It's not that the roster has experienced a huge turnover. In fact, almost all of the key players from last year's team are back.
The Hawks' helmets, however, are going to be a darker shade of grey. The change is a way for the team to make a statement about the upcoming 2012 season.
After back-to-back 6-4 seasons and the school's first-ever district playoff appearance, Mountlake Terrace endured a tough 2011 campaign, finishing with a 2-8 overall record.
The helmet color change helps to signify a new start.
“Even though a lot of the same players are back, it's a whole new group of players that is on the roster than the group of previous three or four years that really turned the program around,” Mountlake Terrace coach Tony Umayam said. “They want to start their own identity from the group that turned the Terrace program around.”
Last season's struggles weren't a huge surprise since the roster was the youngest in terms of experience that Umayam has coached in his eight-year tenure with the Hawks.
“The good thing about that is we pretty much have everyone back from last year,” he said. “We do have a lot of varsity game experience on the roster.”
Umayam and his coaching staff are making some changes, especially on offense, which still will revolve to a large extent on second-team, all-league running back Devante (DJ) Downs.
The problem was that every other team in the Western Conference 3A knew that Downs was Mountlake Terrace's go-to player in the backfield, and they game-planned to shut him down. Last year's offensive line also had its struggles.
“Last season was difficult (for Downs),” Umayam said. “His freshman year when he led the league in touchdowns, he had the best line in school history. Last year was an adjustment period with a whole new line. We didn't have any returning starters and they were relatively inexperienced.”
Most of the offensive line will have a year's experience, but the players up front still are young, Umayam added.
“We're going to be doing some things differently on offense in order to hopefully help the offensive line create some creases for DJ,” Umayam said. “I'm expecting the offensive line to play at a higher level. Some of the schemes and techniques are going to be different than in previous years.”
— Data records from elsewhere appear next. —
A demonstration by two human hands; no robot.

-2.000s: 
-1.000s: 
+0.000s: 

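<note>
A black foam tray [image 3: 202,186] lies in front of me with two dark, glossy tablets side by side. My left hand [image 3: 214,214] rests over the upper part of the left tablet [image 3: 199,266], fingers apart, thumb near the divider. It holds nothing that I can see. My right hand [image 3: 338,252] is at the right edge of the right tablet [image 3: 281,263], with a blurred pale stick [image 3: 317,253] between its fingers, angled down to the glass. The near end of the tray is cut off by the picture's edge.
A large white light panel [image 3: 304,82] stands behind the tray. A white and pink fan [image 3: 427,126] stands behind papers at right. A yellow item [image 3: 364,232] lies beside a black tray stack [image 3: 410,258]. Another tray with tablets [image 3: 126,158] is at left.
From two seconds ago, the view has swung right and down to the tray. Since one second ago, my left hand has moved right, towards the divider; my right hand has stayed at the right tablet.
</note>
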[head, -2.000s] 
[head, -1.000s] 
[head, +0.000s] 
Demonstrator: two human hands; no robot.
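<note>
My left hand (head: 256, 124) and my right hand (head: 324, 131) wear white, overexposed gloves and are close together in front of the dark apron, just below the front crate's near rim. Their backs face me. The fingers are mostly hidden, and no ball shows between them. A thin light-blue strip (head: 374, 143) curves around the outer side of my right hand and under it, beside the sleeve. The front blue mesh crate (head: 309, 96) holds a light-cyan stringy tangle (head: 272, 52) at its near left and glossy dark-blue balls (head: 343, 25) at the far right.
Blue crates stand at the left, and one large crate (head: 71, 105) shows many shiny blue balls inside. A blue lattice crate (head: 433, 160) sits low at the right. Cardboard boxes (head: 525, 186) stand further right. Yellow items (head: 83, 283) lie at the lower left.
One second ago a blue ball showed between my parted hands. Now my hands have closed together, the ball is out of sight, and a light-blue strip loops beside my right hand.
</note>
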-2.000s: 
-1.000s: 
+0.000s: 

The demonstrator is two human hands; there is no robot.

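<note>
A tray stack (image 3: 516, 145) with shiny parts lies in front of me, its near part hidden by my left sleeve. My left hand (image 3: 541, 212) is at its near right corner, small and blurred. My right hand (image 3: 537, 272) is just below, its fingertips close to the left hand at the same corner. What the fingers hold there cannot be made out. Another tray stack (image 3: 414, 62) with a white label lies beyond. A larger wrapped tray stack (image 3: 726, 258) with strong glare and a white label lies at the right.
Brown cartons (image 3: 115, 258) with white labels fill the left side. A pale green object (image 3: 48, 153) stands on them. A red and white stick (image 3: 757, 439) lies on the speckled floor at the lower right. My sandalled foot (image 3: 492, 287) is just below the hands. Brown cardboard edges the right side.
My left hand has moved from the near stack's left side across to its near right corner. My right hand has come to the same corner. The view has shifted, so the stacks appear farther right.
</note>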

The other change is that the Hawks plan to involve more people in the offense. Umayam noted that the Hawks have run a pro-style type of offense with Downs.
“We're going to focus a lot more on misdirection and getting the ball to different playmakers in order to make the defense defend more than DJ,” Umayam said. “Last year, teams were able to focus on DJ and we didn't have enough other options to pose a threat.”
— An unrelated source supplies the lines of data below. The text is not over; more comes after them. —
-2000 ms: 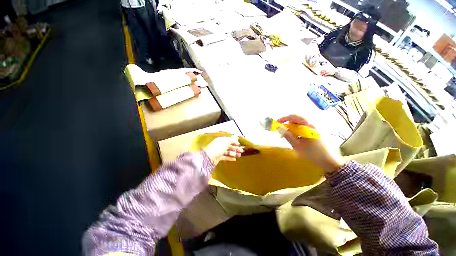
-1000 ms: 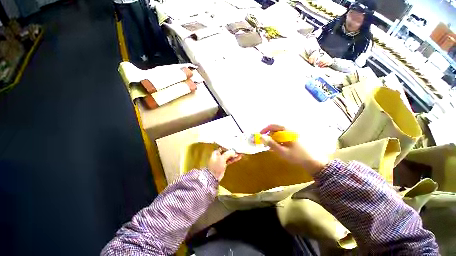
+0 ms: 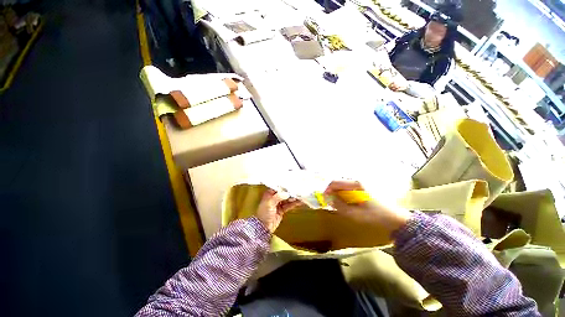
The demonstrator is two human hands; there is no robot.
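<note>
An open bag body (image 3: pixel 334 238) with a yellow inside stands right in front of me at the table edge. My left hand (image 3: pixel 272 209) pinches its far top edge at the left. My right hand (image 3: pixel 350 201) holds a glue brush by its yellow handle (image 3: pixel 354 196). The brush points left at the far rim, close to my left hand; its whitish head blends into the bright background, so contact is hard to tell. A dark brown patch shows low inside the bag.
More bag bodies (image 3: pixel 461 155) stand at the right. Cartons (image 3: pixel 217 139) stand at the left, one bearing flat panels with brown ends (image 3: pixel 207 111). A blue tray (image 3: pixel 392 116) lies on the white table (image 3: pixel 310 124). A person (image 3: pixel 421 56) sits across it.
My right hand and the brush have moved down and, since the first frame, left toward my left hand. The far rim has shifted down. My left hand still pinches it.
</note>
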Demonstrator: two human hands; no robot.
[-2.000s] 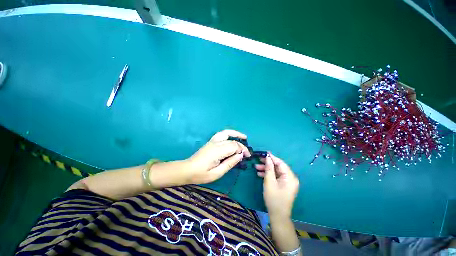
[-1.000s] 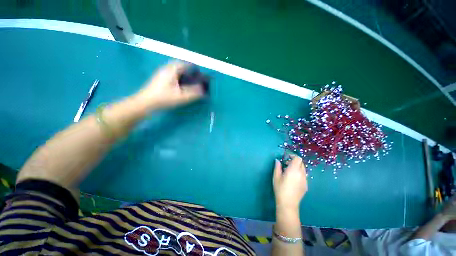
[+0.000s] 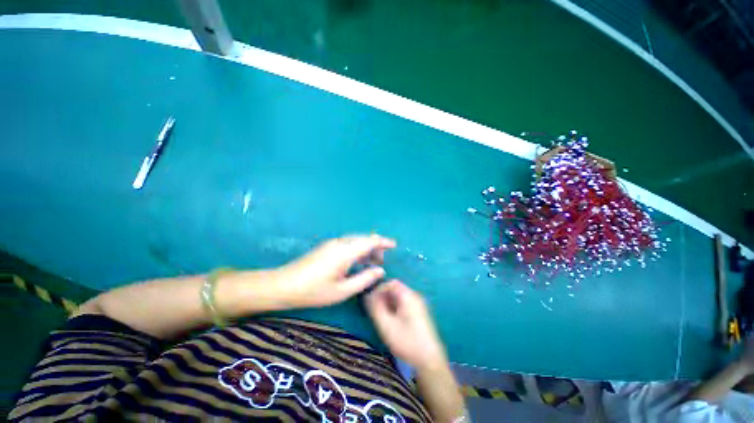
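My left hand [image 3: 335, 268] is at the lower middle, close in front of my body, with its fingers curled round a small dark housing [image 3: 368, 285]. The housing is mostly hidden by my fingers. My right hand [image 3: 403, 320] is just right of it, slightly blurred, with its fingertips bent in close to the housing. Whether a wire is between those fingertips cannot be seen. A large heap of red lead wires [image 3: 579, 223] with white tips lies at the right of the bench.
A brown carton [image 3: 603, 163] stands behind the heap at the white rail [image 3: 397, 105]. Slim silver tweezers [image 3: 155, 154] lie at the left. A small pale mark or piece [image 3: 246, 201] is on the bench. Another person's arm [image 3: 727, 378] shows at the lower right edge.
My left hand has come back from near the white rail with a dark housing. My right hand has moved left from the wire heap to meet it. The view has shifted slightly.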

Much of the spring practices have revolved around developing other individuals on offense.
“We've tended to spend more time on offense than on the defensive side of the ball during our spring practices,” Umayam said. “The players are doing a good job picking it up. I think the big benefit is the players are buying into the offense that spreads the ball around and they're having fun with the offense.”
A key person who'll be helping to distribute the ball is returning senior quarterback Beau Kennedy. Umayam expects more of Kennedy following the QB's first season as a starter.
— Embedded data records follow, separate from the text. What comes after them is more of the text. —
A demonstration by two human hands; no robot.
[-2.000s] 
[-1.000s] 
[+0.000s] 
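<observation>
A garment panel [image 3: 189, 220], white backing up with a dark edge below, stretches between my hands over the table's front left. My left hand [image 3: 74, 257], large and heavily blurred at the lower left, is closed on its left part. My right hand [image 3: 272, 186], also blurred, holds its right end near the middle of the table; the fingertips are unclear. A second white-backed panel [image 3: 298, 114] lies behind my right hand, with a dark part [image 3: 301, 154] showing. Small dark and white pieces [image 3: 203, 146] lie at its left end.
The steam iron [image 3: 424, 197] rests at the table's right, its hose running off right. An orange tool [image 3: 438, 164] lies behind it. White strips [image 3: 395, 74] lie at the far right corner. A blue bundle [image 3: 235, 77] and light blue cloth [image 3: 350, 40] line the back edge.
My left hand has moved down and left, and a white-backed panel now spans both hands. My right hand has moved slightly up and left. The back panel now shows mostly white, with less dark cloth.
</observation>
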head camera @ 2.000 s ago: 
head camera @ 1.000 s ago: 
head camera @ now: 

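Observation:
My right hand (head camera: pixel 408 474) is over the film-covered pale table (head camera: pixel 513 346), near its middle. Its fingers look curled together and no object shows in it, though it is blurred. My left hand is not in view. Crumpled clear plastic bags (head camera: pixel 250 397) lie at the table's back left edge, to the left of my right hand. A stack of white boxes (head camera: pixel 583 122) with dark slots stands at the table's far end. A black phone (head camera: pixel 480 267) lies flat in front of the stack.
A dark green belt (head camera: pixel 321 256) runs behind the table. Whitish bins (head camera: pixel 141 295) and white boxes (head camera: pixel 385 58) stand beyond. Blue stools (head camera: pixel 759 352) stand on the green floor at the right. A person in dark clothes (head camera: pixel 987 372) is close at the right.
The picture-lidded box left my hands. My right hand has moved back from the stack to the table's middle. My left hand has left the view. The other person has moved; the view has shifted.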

“We have expectations he's going to be able to stand in the pocket and make a decision better than last year,” Umayam said. “We know that he can improvise and he made a lot of plays for us last year just by being able to make something out of nothing when a play broke down.”
Kennedy will have plenty of talent to throw to with returning wide receivers Tye Esparza, Quintin Barnard and Shawn Evenson. Umayam also plans to make use of second-team, all-league safety Mason Stone, who'll be in the backfield and as a flanker.
“The players are excited to be back and really put last year behind them,” Umayam said. “Last year at this time ... we were a team that needed to learn what varsity football was about -- everything from the commitment to the work ethic to being prepared to perform at this level. This year we know what it's all about.”
It's a matter of going out and executing at a high level.”